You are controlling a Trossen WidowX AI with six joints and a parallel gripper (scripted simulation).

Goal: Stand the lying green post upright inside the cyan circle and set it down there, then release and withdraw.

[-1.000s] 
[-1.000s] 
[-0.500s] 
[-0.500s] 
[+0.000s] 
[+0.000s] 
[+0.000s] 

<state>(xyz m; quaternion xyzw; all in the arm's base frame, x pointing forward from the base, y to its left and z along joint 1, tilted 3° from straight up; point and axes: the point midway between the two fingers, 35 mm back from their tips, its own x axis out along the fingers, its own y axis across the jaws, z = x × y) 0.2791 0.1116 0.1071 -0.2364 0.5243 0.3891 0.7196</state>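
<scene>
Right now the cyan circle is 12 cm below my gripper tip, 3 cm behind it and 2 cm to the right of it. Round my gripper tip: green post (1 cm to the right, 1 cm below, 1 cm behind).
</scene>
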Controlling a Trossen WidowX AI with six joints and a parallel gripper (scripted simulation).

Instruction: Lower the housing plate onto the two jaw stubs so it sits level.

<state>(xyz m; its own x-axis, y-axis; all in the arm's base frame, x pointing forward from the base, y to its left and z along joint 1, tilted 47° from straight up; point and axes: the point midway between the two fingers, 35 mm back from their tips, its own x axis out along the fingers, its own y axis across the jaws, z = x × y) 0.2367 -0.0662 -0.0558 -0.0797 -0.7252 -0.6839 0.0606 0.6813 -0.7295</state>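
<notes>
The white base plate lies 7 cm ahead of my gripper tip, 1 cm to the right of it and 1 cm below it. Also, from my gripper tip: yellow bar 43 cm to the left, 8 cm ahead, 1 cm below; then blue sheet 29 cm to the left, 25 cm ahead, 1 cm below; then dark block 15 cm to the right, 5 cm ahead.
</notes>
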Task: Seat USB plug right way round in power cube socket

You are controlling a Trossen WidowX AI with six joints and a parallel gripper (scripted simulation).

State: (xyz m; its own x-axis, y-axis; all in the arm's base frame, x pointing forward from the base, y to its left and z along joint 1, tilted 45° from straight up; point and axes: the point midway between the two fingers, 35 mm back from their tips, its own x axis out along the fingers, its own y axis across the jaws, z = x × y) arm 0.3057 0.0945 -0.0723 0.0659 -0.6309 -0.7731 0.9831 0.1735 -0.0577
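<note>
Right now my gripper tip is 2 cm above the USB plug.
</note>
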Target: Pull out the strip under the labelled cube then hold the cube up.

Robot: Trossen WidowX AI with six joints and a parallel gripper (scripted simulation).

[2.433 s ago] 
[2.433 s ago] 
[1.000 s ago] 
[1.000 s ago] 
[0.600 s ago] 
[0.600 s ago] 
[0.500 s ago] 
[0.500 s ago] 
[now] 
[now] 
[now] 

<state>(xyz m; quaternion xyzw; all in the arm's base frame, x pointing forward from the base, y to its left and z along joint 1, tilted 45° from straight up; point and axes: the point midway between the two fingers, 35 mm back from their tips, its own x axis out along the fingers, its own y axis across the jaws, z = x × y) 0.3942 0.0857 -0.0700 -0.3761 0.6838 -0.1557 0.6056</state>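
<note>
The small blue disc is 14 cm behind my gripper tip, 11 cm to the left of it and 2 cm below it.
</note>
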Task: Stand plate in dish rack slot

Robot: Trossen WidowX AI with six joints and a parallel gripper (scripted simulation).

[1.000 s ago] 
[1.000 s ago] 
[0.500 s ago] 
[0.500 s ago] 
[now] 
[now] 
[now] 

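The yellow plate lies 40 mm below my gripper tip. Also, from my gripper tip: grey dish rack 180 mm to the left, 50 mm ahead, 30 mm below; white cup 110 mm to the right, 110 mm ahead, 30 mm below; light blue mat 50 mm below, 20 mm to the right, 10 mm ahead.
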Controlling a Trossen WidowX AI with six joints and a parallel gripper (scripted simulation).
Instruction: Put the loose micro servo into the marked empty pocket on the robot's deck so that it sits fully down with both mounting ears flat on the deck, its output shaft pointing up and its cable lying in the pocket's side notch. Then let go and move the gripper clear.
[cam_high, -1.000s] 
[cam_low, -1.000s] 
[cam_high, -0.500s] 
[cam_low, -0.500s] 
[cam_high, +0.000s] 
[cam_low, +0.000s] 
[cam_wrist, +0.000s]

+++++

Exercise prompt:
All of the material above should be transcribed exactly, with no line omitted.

Finished exercise:
You are controlling a Trossen WidowX AI with six joints and a parallel gripper (scripted simulation).

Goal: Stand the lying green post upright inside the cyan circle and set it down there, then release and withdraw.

[-1.000s] 
[-1.000s] 
[-0.500s] 
[-0.500s] 
[+0.000s] 
[+0.000s] 
[+0.000s] 

<state>(xyz m; quaternion xyzw; all in the arm's base frame, x pointing forward from the base, y to its left and z along joint 1, tilted 3° from straight up; point and axes: the point midway between the two fingers, 35 mm back from their tips, its own x axis out along the fingers, its own y axis across the jaws, z = x × y) 0.2791 0.1116 0.1071 -0.2364 0.5243 0.3891 0.7196</state>
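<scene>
Right now the cyan circle is 12 cm below my gripper tip, 3 cm behind it and 2 cm to the right of it. Round my gripper tip: green post (1 cm to the right, 1 cm below, 1 cm behind).
</scene>
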Controlling a Trossen WidowX AI with six joints and a parallel gripper (scripted simulation).

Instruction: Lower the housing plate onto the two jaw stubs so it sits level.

<state>(xyz m; its own x-axis, y-axis; all in the arm's base frame, x pointing forward from the base, y to its left and z along joint 1, tilted 47° from straight up; point and axes: the point midway between the two fingers, 35 mm back from their tips, its own x axis out along the fingers, its own y axis across the jaws, z = x × y) 0.2367 -0.0662 -0.0558 -0.0797 -0.7252 -0.6839 0.0606 0.6813 -0.7295</state>
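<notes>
The white base plate lies 7 cm ahead of my gripper tip, 1 cm to the right of it and 1 cm below it. Also, from my gripper tip: yellow bar 43 cm to the left, 8 cm ahead, 1 cm below; then blue sheet 29 cm to the left, 25 cm ahead, 1 cm below; then dark block 15 cm to the right, 5 cm ahead.
</notes>
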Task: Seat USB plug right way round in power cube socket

You are controlling a Trossen WidowX AI with six joints and a parallel gripper (scripted simulation).

State: (xyz m; its own x-axis, y-axis; all in the arm's base frame, x pointing forward from the base, y to its left and z along joint 1, tilted 45° from straight up; point and axes: the point midway between the two fingers, 35 mm back from their tips, its own x axis out along the fingers, its own y axis across the jaws, z = x × y) arm 0.3057 0.0945 -0.0723 0.0659 -0.6309 -0.7731 0.9831 0.1735 -0.0577
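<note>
Right now my gripper tip is 2 cm above the USB plug.
</note>
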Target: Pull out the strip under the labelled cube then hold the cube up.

Robot: Trossen WidowX AI with six joints and a parallel gripper (scripted simulation).

[2.433 s ago] 
[2.433 s ago] 
[1.000 s ago] 
[1.000 s ago] 
[0.600 s ago] 
[0.600 s ago] 
[0.500 s ago] 
[0.500 s ago] 
[now] 
[now] 
[now] 

<state>(xyz m; quaternion xyzw; all in the arm's base frame, x pointing forward from the base, y to its left and z along joint 1, tilted 45° from straight up; point and axes: the point midway between the two fingers, 35 mm back from their tips, its own x axis out along the fingers, its own y axis across the jaws, z = x × y) 0.3942 0.0857 -0.0700 -0.3761 0.6838 -0.1557 0.6056</state>
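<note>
The small blue disc is 14 cm behind my gripper tip, 11 cm to the left of it and 2 cm below it.
</note>
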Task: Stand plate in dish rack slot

Robot: Trossen WidowX AI with six joints and a parallel gripper (scripted simulation).

[1.000 s ago] 
[1.000 s ago] 
[0.500 s ago] 
[0.500 s ago] 
[now] 
[now] 
[now] 

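The yellow plate lies 40 mm below my gripper tip. Also, from my gripper tip: grey dish rack 180 mm to the left, 50 mm ahead, 30 mm below; white cup 110 mm to the right, 110 mm ahead, 30 mm below; light blue mat 50 mm below, 20 mm to the right, 10 mm ahead.
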Controlling a Trossen WidowX AI with six joints and a parallel gripper (scripted simulation).
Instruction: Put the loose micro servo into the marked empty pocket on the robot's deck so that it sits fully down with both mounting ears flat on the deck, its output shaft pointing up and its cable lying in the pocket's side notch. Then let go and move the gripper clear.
[cam_high, -1.000s] 
[cam_low, -1.000s] 
[cam_high, -0.500s] 
[cam_low, -0.500s] 
[cam_high, +0.000s] 
[cam_low, +0.000s] 
[cam_wrist, +0.000s]

The reply is now complete.